Mark Pancotto, 53, a Setauket dentist, studied with Swerdloff from 1984-88 and again as a resident in 1989. He said Swerdloff was demanding, detail-oriented and always available — even for midnight emergencies. “He never complained, never had an attitude,” Pancotto said. “Above and beyond — that’s how he taught, that’s how he practiced.”
With students, Swerdloff still earns an A-plus.
On a recent afternoon, Swerdloff, using hand controls, pulled his black 2011 Mercury Marquis onto a paved spot in front of Building Six at the Northport VA hospital, where he has treated patients and taught since 1976.
He scooted to the passenger seat on a transfer board and activated a roof carrier called the BraunAbility Chair Topper that delivered his wheelchair neatly to the ground. Swerdloff adjusted his slacks, rolled toward an entry tunnel and hurried down the hall for a meeting with dental residents.
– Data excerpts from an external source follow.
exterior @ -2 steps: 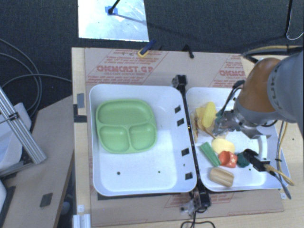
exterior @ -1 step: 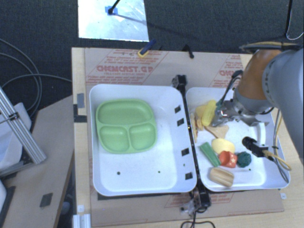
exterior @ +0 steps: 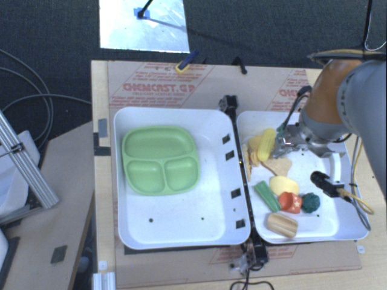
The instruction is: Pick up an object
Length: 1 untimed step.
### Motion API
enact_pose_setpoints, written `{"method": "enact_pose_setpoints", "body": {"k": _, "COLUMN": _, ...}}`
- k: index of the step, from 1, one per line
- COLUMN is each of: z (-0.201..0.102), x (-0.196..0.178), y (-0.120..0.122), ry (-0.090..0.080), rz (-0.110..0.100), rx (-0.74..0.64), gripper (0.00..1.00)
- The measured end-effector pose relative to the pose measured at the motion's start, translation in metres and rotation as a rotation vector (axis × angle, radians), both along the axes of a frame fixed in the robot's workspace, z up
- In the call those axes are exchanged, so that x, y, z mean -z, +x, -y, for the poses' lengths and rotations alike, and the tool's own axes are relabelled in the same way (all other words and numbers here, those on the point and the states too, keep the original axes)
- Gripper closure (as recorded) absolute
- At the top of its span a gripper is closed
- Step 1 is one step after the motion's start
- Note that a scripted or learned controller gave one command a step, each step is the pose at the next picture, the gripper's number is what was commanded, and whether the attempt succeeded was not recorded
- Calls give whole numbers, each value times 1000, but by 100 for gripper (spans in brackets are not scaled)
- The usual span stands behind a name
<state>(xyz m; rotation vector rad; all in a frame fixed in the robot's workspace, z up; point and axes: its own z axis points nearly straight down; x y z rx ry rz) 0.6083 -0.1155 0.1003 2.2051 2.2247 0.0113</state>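
Left bin (exterior: 181, 228): shallow white tray bearing a green three-compartment plastic plate (exterior: 160, 159).
Right bin (exterior: 326, 225): yellow banana-like toy (exterior: 263, 145), green stick (exterior: 266, 196), yellow ball (exterior: 283, 185), red tomato (exterior: 291, 202), dark green broccoli (exterior: 311, 202), tan bread roll (exterior: 282, 224).
Gripper (exterior: 284, 142): seen above the yellow banana-like toy.

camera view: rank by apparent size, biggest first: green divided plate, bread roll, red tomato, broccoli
1. green divided plate, by far the largest.
2. bread roll.
3. red tomato and broccoli look about the same size; not ranking those two.
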Motion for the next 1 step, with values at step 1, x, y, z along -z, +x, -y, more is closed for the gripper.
{"method": "enact_pose_setpoints", "body": {"k": 1, "z": 0, "x": -11, "y": 1, "ry": -1, "rz": 3, "rx": -5, "gripper": 100}}
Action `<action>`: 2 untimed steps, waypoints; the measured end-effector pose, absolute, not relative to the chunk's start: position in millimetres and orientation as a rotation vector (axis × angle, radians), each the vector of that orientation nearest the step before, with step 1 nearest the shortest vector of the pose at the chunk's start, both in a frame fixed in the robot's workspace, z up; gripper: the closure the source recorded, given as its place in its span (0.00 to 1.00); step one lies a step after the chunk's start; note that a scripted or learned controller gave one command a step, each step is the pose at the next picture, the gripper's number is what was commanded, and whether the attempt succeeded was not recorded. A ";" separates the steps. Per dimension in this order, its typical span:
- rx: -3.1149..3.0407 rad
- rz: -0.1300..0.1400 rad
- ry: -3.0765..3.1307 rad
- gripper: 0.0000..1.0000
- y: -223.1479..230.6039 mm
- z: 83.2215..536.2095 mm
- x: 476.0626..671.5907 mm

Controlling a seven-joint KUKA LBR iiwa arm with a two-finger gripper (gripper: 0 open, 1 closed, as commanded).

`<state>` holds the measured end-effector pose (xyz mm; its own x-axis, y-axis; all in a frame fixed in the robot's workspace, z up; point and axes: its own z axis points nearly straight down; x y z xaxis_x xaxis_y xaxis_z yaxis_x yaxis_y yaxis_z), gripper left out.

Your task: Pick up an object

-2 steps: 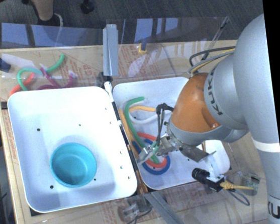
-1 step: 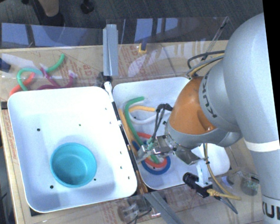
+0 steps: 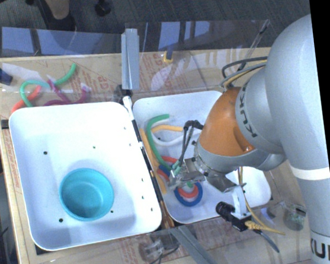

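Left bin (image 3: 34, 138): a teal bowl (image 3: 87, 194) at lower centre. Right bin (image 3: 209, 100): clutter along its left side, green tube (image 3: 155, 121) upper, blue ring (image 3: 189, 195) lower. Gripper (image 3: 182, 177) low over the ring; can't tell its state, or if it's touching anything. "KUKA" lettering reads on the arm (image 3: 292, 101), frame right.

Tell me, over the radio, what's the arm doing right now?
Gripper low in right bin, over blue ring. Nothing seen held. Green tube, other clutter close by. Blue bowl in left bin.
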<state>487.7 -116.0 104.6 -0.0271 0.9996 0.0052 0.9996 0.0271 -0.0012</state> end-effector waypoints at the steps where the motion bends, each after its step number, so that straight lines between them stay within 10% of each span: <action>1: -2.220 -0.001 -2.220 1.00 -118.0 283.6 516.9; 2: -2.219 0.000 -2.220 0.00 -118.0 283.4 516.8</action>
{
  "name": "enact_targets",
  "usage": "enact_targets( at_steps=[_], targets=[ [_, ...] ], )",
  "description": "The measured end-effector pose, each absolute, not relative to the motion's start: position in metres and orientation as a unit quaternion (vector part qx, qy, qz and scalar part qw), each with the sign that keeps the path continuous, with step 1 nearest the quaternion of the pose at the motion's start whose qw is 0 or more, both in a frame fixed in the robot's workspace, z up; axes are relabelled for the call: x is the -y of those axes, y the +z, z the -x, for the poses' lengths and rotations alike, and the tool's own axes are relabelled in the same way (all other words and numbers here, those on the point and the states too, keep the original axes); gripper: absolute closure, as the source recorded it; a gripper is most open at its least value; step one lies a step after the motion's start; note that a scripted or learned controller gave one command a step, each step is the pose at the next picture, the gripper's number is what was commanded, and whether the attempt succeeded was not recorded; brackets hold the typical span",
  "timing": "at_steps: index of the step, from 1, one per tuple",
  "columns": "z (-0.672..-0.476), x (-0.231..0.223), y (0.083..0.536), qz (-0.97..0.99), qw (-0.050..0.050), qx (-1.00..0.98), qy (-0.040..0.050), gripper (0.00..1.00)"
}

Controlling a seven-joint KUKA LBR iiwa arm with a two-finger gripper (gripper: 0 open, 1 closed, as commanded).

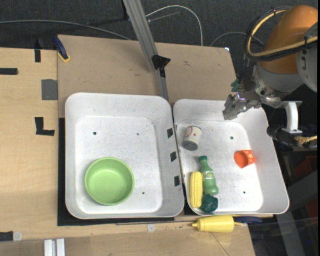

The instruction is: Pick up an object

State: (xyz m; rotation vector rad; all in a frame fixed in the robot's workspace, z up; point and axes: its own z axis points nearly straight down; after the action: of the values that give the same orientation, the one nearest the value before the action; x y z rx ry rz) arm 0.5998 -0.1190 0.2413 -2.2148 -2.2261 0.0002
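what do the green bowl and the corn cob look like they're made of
The round light-green bowl in the left white bin looks like moulded plastic: one even colour, smooth matte walls. The small yellow corn cob in the right white bin is probably toy plastic or rubber; its uniform yellow suggests so.

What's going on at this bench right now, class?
A robot arm reaches in from the right, its gripper over the far edge of the right bin, holding nothing that can be seen. That bin holds a small cup, a green bottle, a corn cob and an orange piece. A green bowl sits in the left bin. A yellow bottle lies outside.
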Motion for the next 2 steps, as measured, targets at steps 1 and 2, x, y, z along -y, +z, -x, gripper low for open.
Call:
enact_targets(
  at_steps=[1,2],
  targets=[
    [-0.586,0.064,0.242,0.705,0.001,0.709,0.0003,1.00],
    [-0.582,0.011,0.248,0.705,0.001,0.710,-0.0001,1.00]
  ],
)
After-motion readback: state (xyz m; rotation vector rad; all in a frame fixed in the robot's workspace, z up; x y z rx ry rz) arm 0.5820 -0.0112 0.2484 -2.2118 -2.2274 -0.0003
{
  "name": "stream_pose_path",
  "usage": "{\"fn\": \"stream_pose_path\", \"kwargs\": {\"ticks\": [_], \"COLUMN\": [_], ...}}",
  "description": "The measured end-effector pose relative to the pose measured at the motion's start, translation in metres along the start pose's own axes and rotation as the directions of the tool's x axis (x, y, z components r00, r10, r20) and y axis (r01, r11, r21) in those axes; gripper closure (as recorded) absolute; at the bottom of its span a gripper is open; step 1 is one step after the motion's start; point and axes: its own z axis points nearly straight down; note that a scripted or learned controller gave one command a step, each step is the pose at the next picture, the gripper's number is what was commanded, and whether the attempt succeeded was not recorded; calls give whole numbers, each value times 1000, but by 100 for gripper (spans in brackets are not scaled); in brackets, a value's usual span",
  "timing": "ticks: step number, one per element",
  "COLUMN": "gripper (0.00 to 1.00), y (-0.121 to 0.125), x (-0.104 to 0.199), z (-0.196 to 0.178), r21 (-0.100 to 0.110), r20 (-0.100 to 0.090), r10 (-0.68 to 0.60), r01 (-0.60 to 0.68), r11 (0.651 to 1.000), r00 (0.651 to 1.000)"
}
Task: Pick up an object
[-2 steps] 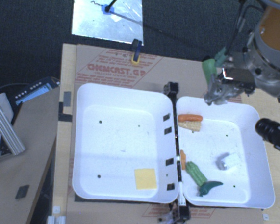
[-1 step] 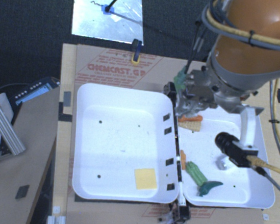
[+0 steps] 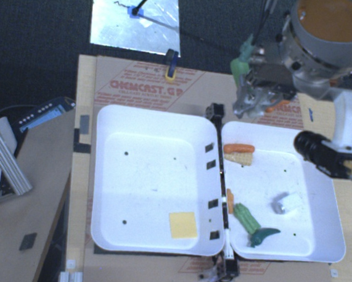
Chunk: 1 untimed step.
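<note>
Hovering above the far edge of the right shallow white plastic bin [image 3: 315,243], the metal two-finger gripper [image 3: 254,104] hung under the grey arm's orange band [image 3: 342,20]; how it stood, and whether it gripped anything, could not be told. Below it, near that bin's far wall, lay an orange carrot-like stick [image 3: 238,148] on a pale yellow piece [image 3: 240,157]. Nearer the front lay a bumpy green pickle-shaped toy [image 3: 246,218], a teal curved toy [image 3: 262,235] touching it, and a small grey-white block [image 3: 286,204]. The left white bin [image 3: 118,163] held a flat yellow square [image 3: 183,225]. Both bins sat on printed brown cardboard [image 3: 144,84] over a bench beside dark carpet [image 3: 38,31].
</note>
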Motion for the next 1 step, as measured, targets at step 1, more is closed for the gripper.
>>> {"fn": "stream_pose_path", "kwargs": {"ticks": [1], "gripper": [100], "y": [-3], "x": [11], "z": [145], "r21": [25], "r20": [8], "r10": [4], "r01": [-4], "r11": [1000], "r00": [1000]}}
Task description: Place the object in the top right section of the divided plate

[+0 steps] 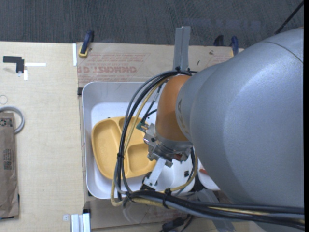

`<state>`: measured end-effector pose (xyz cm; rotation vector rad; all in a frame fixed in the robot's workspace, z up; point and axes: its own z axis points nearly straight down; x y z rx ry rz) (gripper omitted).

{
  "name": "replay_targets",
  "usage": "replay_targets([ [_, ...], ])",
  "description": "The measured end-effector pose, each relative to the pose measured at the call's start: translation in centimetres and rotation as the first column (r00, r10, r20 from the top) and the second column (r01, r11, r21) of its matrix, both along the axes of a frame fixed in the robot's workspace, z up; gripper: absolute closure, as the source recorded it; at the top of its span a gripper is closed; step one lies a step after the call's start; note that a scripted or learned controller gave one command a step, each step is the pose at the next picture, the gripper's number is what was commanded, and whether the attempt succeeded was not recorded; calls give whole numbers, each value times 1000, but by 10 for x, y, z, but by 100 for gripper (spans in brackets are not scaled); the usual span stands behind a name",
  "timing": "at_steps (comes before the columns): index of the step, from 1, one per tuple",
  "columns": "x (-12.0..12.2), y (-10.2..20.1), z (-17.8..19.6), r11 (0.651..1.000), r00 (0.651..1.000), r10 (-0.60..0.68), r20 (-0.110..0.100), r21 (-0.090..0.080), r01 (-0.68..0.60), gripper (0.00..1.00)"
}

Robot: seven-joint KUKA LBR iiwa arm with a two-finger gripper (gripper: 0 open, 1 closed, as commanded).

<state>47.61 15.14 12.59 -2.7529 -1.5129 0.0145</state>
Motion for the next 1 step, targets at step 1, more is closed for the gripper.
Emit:
replay_targets([
  [1,33,2,114,993,993,114,1,-1,-114,100],
])
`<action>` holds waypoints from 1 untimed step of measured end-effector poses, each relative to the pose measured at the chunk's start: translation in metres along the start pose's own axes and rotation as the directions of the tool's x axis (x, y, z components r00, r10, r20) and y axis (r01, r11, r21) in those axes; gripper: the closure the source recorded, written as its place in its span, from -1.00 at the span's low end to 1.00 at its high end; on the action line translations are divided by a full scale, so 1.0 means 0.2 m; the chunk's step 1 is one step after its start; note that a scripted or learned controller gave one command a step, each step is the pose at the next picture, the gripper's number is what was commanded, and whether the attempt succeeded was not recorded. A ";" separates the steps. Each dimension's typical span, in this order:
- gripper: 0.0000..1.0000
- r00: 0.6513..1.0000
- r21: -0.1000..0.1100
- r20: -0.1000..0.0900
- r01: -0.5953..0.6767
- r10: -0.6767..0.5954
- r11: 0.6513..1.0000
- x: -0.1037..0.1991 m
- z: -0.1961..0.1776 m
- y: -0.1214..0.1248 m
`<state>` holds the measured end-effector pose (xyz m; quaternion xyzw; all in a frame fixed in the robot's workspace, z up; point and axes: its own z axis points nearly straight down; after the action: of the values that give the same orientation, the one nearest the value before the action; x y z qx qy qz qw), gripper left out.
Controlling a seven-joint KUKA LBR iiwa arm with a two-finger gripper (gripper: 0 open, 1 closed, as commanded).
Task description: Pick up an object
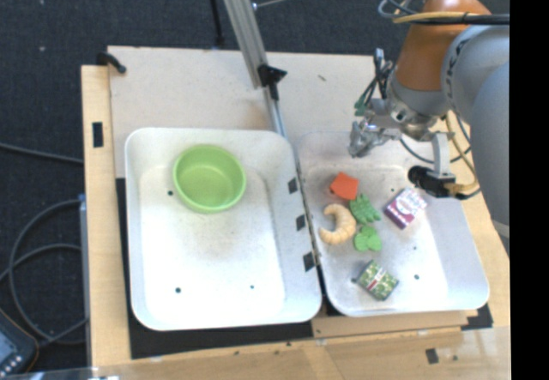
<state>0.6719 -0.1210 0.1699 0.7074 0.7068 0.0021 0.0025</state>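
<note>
My claw [364, 140] hangs over the right bin's [446, 284] far edge, above the orange block [344, 186]; honestly can't tell how it's set.

Smooth green plastic bowl [209, 178], scuffed white bins [214, 284], wooden bench [171, 69]

Two white bins [214, 301] sit on a tan worktop [189, 78]. The bowl [208, 178] is lime green. The block [344, 186] is orange-red, the croissant [338, 225] pale tan, the leafy toy [367, 224] green, one carton [404, 208] purple and white, another [377, 280] green, white and red.
</note>
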 end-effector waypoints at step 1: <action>1.00 1.000 0.000 -0.001 0.003 -0.003 1.000 0.03 -0.23 0.00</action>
<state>0.6717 -0.1153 0.2167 0.7061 0.7081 0.0024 0.0024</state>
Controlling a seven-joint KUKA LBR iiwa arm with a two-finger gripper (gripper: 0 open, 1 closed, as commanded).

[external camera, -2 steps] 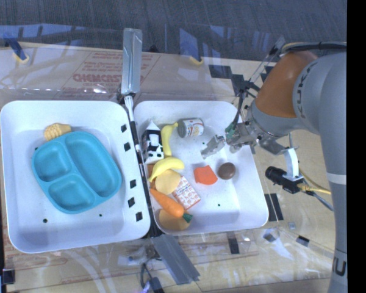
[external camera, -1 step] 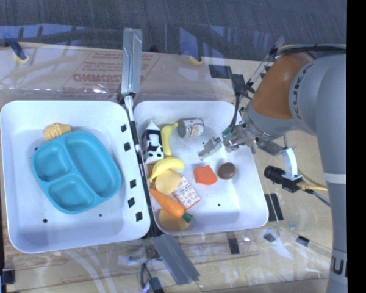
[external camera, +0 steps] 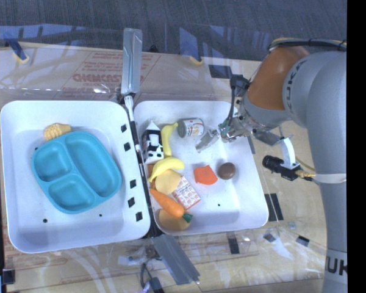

There were four — chief resident Daniel Fleischman, 30; Adam Hoina, 29; Daria Liskin, 26; Christie Serigano, 26 — and each said the same: Swerdloff’s something else.
“He’s dedicated, enthusiastic, and loves teaching,” Liskin says. “His disability never gets in the way.”
That has always been the idea.
Aside from the accident that took his legs, Swerdloff has battled a number of health problems — kidney cancer, a neuromuscular disorder and an abdominal aortic aneurysm among them — but proclaims himself a happy man.
Sitting in his comfortable home before a wall of family photos, Swerdloff, a playful fellow who croons his voice mail greeting to the tune of the Mickey Mouse Club theme, grows teary for a moment.
“I’ve had a lot to overcome, but look at what I’ve been blessed with,” he says.
He leans a bit in his wheelchair and lowers one hand toward the floor and raises the other as if he were a scale. That is the story of his life, Swerdloff says. “Adversity,” he says, “is just a drop in the bucket.”